The second half of your story is unbelievable. I wrote about this yesterday:FDIC Inviting Public Comment on Legacy Loan Program. FDIC is saying it is an incentive for "healthier banks" but come on they are not going to stop zombie banks like Citi and BofA from double dipping.

Geithner

is a disaster. While obviously they should be nationalizing both Citigroup and BoA immediately, we have this going on instead.

Currently I see them nationalizing only because it dawns on them that say $10 trillion dollars being feed to the banks isn't working out so good.

I mean seriously, whoever coined the term Zombie for banks deserves the analogy of the year award or something..

Good!

If this is what the PPIP is for, then I'm in favor of it.
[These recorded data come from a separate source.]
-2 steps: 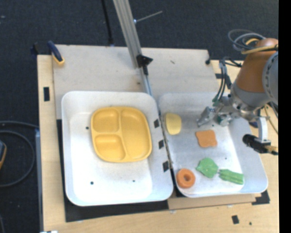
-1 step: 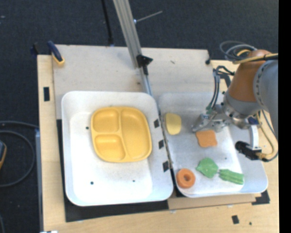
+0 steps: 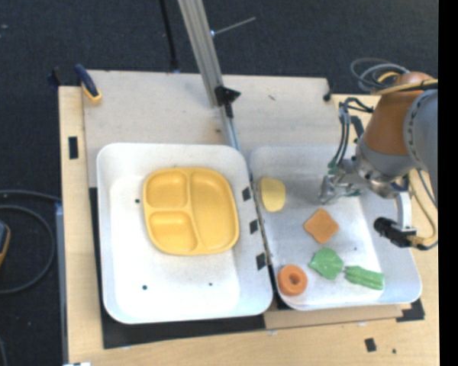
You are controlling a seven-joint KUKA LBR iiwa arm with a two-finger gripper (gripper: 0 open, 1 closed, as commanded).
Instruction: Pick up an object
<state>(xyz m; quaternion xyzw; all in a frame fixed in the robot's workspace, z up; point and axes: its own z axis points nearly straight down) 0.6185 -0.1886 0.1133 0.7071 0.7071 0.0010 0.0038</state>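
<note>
The right bin (image 3: 290,162) holds a pale yellow rounded object (image 3: 272,194) near its left wall, an orange square piece (image 3: 320,226) in the middle, an orange ring (image 3: 293,280) at the front left, and a green leafy piece (image 3: 344,268) at the front. My gripper (image 3: 337,187) hangs low over the bin's back right part, just above and right of the orange square. Nothing shows between its fingers.
The left bin (image 3: 118,280) carries a yellow divided plate (image 3: 191,210). A metal pole (image 3: 202,40) slants up from the bench behind the bins. Cables (image 3: 401,235) hang from the arm over the right bin's right side.
</note>
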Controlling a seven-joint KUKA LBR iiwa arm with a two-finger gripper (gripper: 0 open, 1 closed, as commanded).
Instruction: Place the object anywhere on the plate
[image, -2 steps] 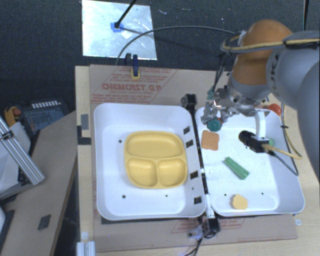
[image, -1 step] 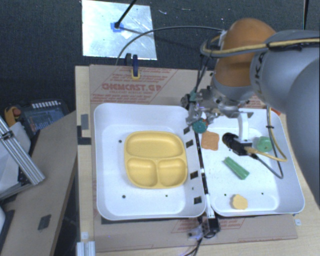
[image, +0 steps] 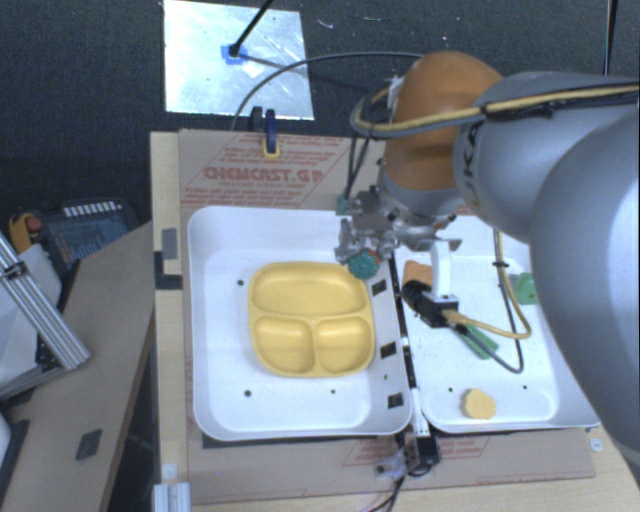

If - again IF - it's going to be used for honest price discover (32 cents on the dollar) rather than stealth subsidy (86 cents on the dollar) then that's a wonderful thing that we should all support...and in fact, a thing that's not at all incompatible with sterner measures, like nationalization.

Geithner is a theoretician

Geithner is a theoretician and ultimately belongs in academia or in the backroom of a policy draft center. He's more analyst than leader. So, his days are numbered.

Are you kidding?

Then he flunked 101. I'm sorry but the real theoreticians are the ones analyzing this plan to be the ultimate taxpayer ripoff.

According to this article

Geithner is at the very least (or most depending on how you look at it) a puppetfor the financial oligarchy.

I like this part:

Although Geithner repeatedly raised concerns about the failure of banks to understand their risks, including those taken through derivatives, he and the Federal Reserve system did not act with enough force to blunt the troubles that ensued. That was largely because he and other regulators relied too much on assurances from senior banking executives that their firms were safe and sound, according to interviews and a review of documents by The Washington Post and the nonprofit journalism organization ProPublica.

He doesn't know what it means to protect the interests of the taxpayers.